REPUBLIKA.CO.ID, PEKANBARU -- Warga di Kota Pekanbaru mulai mengungsi ke daerah lain akibat kabut asap kebakaran hutan dan lahan (karhutla) di Provinsi Riau semakin pekat dan mengganggu kesehatan. Seorang warga Kota Pekanbaru Hadly Vavaldy (30 tahun) mengatakan memilih membawa istri dan anaknya yang masih balita ke Kota Medan, Provinsi Sumatra Utara, karena asap makin pekat.
“(Kami) memang ada rencana ke Medan, tapi karena asap akhirnya dipercepat. Kasihan anak (saya),” kata Hadly yang ketika dihubungi Antara sudah berada di bus tujuan Medan, Senin (26/8).
Ia mengungkapkan anak semata wayangnya yang baru berusia 16 bulan mulai sakit-sakitan diduga karena kondisi udara yang tidak sehat. Partikel kecil yang terkandung di dalam asap atau jerebu karhutla sangat berbahaya terutama bagi anak-anak dan lansia.
“Semalam (anak) demam, batuk sedikit, Alhamdulillah pagi ini sudah sehat lagi,” katanya.
Kepala Bidang Pencegahan dan Pengendalian Penyakit Dinas Kesehatan Kota Pekanbaru, Maisel Fidayesi, mengatakan polusi asap karhutla selama tiga hari terakhir di Pekanbaru memang kian memprihatinkan. Indeks standar pencemar udara (ISPU) meski cenderung berfluktuatif, rata-rata ada kisaran di atas 100 atau status sedang dan sempat juga ke status tidak sehat.

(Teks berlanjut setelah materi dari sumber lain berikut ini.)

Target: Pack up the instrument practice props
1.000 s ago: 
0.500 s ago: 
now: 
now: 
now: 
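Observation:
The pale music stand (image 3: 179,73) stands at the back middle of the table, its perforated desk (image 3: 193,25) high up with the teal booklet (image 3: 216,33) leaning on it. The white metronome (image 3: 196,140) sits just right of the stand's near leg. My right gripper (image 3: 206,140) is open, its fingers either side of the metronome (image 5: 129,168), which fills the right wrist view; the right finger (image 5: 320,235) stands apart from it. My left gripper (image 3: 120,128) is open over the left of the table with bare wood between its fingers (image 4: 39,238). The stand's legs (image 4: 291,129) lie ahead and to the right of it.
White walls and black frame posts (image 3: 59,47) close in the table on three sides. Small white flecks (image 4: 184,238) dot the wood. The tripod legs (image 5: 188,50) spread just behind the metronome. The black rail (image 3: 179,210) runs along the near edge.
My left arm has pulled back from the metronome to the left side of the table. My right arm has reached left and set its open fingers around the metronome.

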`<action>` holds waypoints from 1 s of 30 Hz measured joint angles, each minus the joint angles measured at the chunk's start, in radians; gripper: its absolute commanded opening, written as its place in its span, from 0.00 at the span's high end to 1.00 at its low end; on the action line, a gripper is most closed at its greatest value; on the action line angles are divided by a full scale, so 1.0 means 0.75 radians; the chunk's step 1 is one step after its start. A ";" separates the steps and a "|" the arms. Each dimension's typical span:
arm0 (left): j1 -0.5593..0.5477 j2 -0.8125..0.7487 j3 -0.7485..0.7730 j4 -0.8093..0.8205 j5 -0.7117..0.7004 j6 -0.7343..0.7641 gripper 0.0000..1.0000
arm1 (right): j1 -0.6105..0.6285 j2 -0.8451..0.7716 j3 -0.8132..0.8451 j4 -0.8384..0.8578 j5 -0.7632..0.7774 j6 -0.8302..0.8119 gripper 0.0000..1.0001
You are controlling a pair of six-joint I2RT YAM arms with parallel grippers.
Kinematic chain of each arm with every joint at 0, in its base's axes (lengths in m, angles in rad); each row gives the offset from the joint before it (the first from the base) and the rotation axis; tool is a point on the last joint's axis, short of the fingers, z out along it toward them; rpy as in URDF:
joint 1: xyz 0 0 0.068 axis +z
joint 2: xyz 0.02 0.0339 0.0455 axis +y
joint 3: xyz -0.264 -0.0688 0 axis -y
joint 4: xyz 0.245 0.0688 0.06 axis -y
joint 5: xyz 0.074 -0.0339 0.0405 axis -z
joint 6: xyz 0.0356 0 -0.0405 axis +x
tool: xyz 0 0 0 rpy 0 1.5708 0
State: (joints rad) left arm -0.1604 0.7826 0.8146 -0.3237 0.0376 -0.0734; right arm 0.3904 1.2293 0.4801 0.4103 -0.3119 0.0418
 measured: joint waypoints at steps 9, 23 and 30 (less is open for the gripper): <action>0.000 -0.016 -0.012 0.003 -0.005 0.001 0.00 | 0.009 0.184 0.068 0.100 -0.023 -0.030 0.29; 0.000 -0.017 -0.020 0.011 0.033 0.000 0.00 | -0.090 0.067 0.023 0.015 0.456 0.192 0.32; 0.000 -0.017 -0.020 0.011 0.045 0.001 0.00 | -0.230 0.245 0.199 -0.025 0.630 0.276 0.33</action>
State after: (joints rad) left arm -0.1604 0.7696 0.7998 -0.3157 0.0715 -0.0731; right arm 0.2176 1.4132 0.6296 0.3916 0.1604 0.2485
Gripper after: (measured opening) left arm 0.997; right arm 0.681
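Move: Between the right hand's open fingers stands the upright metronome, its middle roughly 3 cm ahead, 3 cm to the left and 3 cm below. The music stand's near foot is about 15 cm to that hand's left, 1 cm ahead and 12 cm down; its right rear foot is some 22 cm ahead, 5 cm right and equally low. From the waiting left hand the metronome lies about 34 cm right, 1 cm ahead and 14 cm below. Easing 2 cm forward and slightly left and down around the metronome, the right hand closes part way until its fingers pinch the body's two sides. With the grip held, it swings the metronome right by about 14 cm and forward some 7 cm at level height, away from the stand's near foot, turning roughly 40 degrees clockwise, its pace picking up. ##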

Ketika ISPU menunjukkan partikulat molekul 10 (PM10) berada di atas 100 sampai 199, lanjutnya, maka kondisi itu berbahaya buat manusia yang rentan seperti balita, ibu hamil dan yang punya riwayat asma. “Tiga hari ini kondisi lebih buruk dibanding minggu lalu. Angka PM10 meningkat di pagi hari sampai jelang siang, ada yang sampai 200 kemudian turun jadi berfluktuatif,” katanya.
Ia mengatakan Dinas Kesehatan Pekanbaru sejak 29 Juli lalu sudah mengeluarkan surat kewaspadaan dampak asap Karhutla ke seluruh 21 Puskesmas di Pekanbaru. Informasi kewaspadaan itu juga disebarluaskan ke sekolah-sekolah, kecamatan dan sampai ke warga. Meski begitu, ia mengakui masih ada warga yang tidak sadar akan bahaya asap.
Warga yang rentan dari dampak asap disarankan tidak melakukan kegiatan di luar rumah, apabila terpaksa beraktivitas maka harus mengenakan masker. “Kita terus mengimbau masyarakat kurangi aktivitas di luar rumah dengan kondisi (asap) seperti ini,” katanya.
Ia menambahkan, jumlah penderita ISPA (Infeksi Saluran Pernafasan Atas) di Pekanbaru terlihat ada sedikit peningkatan dibandingkan sebelumnya. Dalam kurun waktu sejak 29 Juli hingga Agustus terpantau ada 4.000 pasien ISPA yang berobat di 21 Puskesmas di Pekanbaru.
“Sebelumnya jumlah pasien ISPA ada 3.600 orang dalam sebulan, artinya ada sedikit peningkatan 400 orang dalam sebulan,” katanya.